带着鼻音的一声“哼”在聒噪的雨声中显得有些微弱,但西洛还是捕捉到了,弯起了小弧度的唇角。
她喜欢下雨,喜欢这纷乱的雨声。
而这暴雨在长时间的积累下,终于形成了一股不小的洪流。
他们选了个好位置,提前来到了山顶,如果还继续在山脚待着的话,不知道会经历一个怎么样狼狈的场面。
月真的很厉害啊...西洛忍不住挪了挪位置,想要多靠近他一点,汲取他散发出来的暖意。
阴沉的天气愈来愈黑,雨却不见停,黑漆漆的一片框住了视线。
生了一次病,她跳过了三天,今晚过后,熬过明天,就又可以回到现实了。
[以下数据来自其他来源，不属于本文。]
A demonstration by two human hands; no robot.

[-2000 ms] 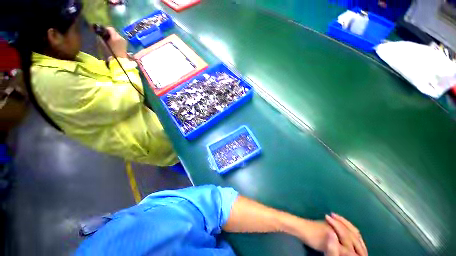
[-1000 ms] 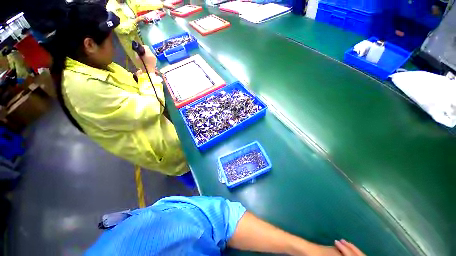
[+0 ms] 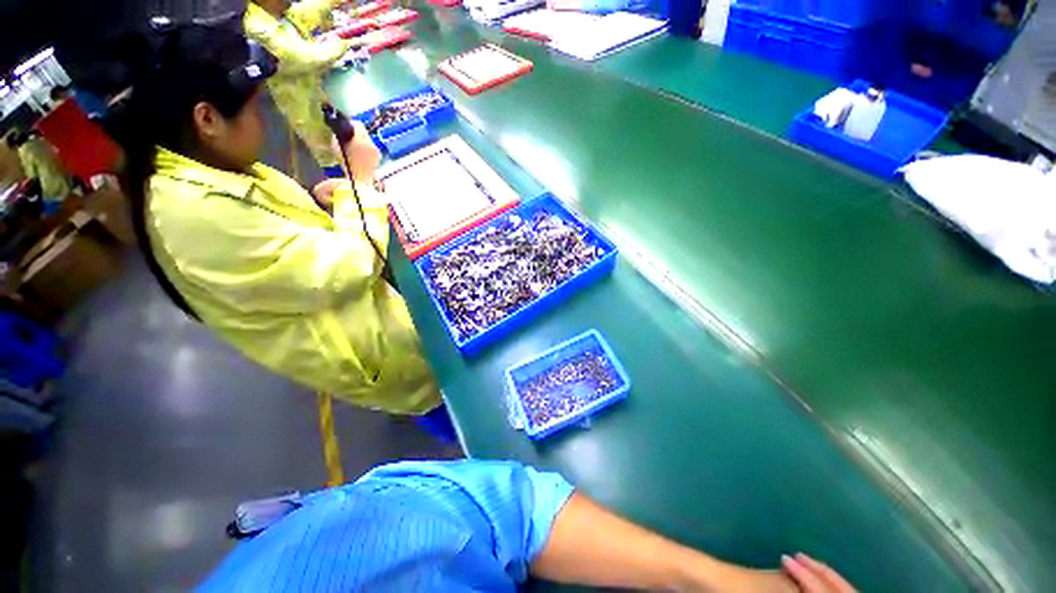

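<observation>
My left arm, in a blue sleeve, reaches right along the bottom edge over the green bench (image 3: 695, 463). My left hand (image 3: 764, 578) is mostly cut off by the bottom edge. A few fingers show there, and I cannot tell whether some belong to my right hand. No held object shows. The small blue screw bin (image 3: 622, 392), with a thin layer of tiny dark pieces, lies nearest in front of my arm. A large blue parts bin (image 3: 542, 308), heaped with silver and dark metal pieces, lies beyond it.
A person in yellow (image 3: 261, 272) at the left holds a dark corded screwdriver (image 3: 338, 123) by a white panel (image 3: 440, 191) in an orange-red tray. Another blue bin (image 3: 405, 137) lies beyond. A blue tray (image 3: 811, 133) and white bag (image 3: 984, 203) lie at the right.
Since two seconds ago the view has shifted, so the bins sit lower and further right and more of the far bench shows. My hand is now more cut off by the bottom edge.
</observation>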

这也使得她对这次游戏的难度难以评估,有点虚无。
回到现实后,她和月会变成什么样呢?
——
暴雨不停,幸好他们早上吃饱了,熬一天也没事。
西洛在树上看着底下的水位逐渐上涨,即便是在山顶,也到达了小腿的高度。
晚上西洛和月交替,他来守夜,她休息。
夜里她却睡得不安稳,或许是因为坐在树上,生怕不小心就掉下去了,西洛睡着睡着时不时会突然清醒一下。
不到七点的时候,她就彻底睡不着了。
时间到八点的时候,眼前又是神奇的场景切换。
地面上像是突然多了排水沟,那积起来的水池迅速就消失不见了;头顶像是有个开关特效,阴云突然变成了光亮的白天,太阳重新出现,给予着温暖。
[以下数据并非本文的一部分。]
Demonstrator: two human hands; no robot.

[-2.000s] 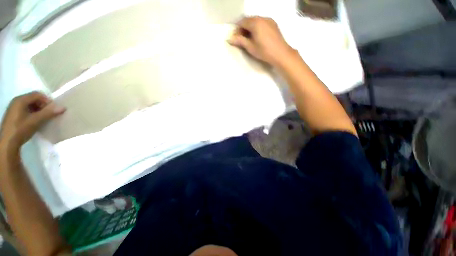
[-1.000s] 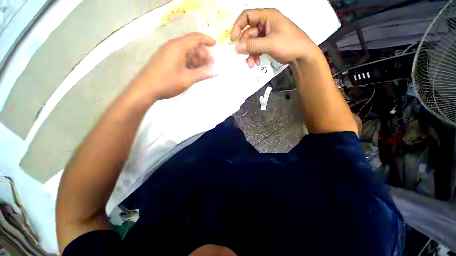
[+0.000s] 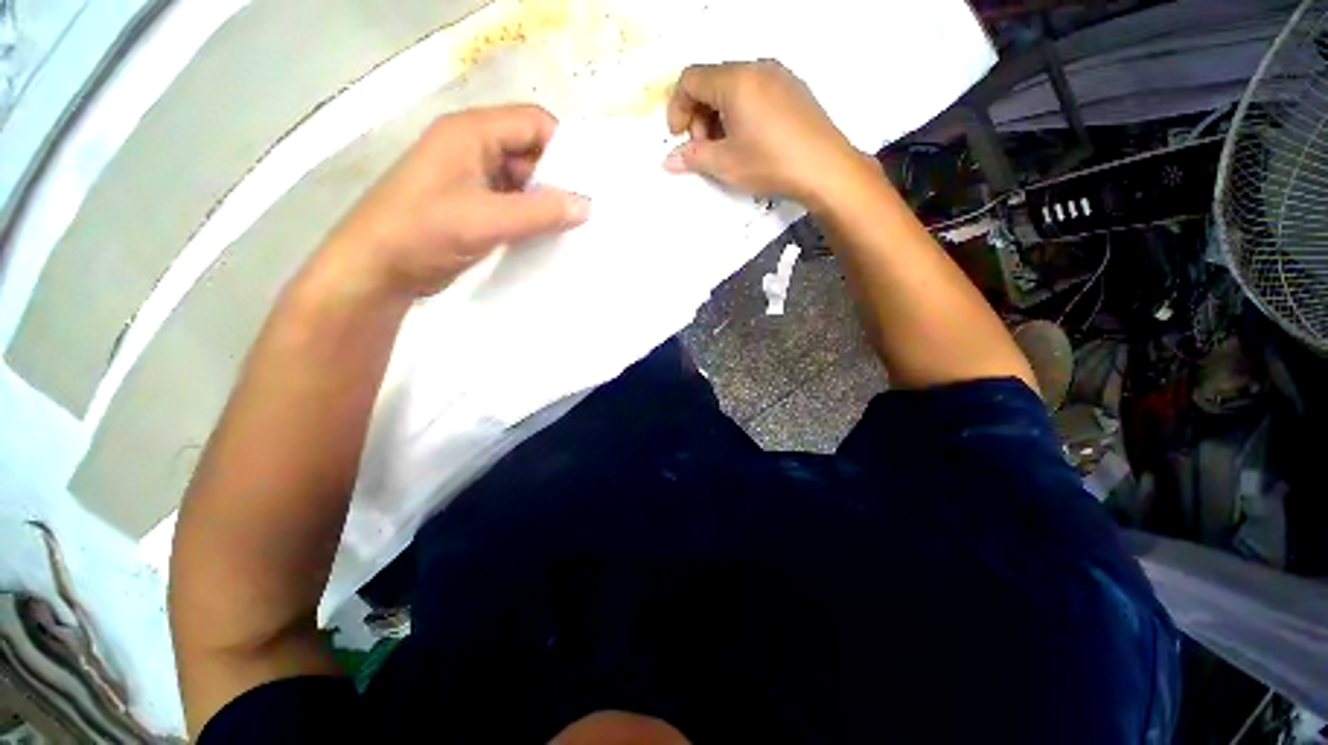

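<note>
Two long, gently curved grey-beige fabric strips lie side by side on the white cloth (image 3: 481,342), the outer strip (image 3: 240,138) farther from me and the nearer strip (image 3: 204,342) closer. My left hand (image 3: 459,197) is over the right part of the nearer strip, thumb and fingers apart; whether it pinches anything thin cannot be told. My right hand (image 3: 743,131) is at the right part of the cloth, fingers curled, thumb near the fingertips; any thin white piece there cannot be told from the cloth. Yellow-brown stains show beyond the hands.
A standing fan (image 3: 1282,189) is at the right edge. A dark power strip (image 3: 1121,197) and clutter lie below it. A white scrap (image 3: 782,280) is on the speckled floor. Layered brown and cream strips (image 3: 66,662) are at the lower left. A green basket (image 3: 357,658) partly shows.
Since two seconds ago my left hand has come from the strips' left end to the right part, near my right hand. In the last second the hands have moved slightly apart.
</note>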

“我去找点东西。”月率先一步从树上跳了下去,他本就个高,下树就像下床一般的轻松。
他下去后,并没立马离开,而是抬头看着她,突然嗤了一声笑了,“下来。”
他两只手都递给她,朝她敞开了怀抱。
西洛当然毫不犹豫地扑了过去,安稳地落在了他的怀中,被放在了地上。
然后她的头上突然一重,“在这等我,我很快就回来。”
“好。”
她又一次在原地看着他的背影离开。
——
月在野外生存的能力不容置疑,再次吃完他打猎回来的食物,她陷入了饱腹的餍足中。
但是轻松的只有这一个小时。
时间很快从八点移到了九点。
天空也准时切换了新的模式。M..
最糟的情况来了。下雪了。
雪并没有按照由小到大的程度来,而是一开始就是大雪纷飞。
并不像是鹅毛柳絮,可以轻飘飘在空中漂浮好一会才慢悠悠落地的小雪,而是凝结成像是小石子一般的大雪,很快就将青绿色的草地染白,积起一层白雪。
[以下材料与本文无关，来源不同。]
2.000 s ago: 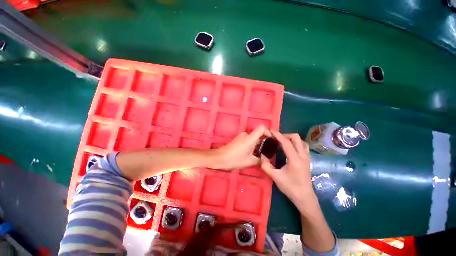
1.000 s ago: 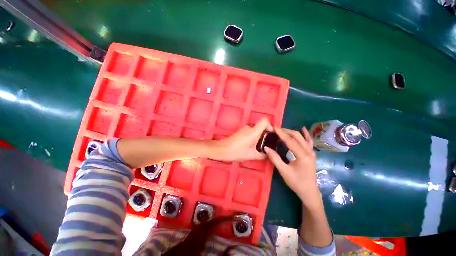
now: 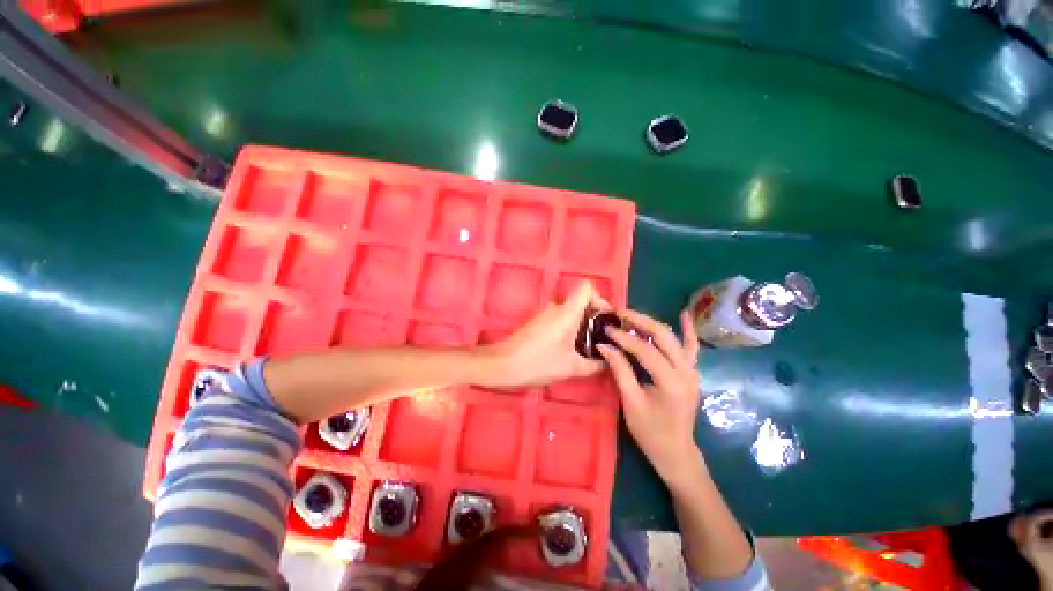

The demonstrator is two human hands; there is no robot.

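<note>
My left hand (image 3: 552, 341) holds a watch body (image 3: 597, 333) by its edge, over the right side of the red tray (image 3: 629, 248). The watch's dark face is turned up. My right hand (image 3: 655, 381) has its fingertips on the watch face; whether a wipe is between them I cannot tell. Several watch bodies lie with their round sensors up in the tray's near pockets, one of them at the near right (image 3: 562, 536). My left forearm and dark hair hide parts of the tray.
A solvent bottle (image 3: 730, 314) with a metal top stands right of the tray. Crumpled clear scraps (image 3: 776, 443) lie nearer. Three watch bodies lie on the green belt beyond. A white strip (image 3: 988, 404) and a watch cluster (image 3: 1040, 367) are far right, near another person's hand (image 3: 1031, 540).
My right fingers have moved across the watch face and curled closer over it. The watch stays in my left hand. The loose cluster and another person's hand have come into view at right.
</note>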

他们又回到了昨天的那棵树,但是树上也在积雪,坐在树干上只要动作一大,头顶的树枝承受不住,就会漏雪下来,砸在他们的头上。
而最难熬的则是这直线下降的温度。
本来他们穿的睡衣就单薄,在这野外生存了六天后,变得有些破烂褴褛的衣服更加挡不住这严寒。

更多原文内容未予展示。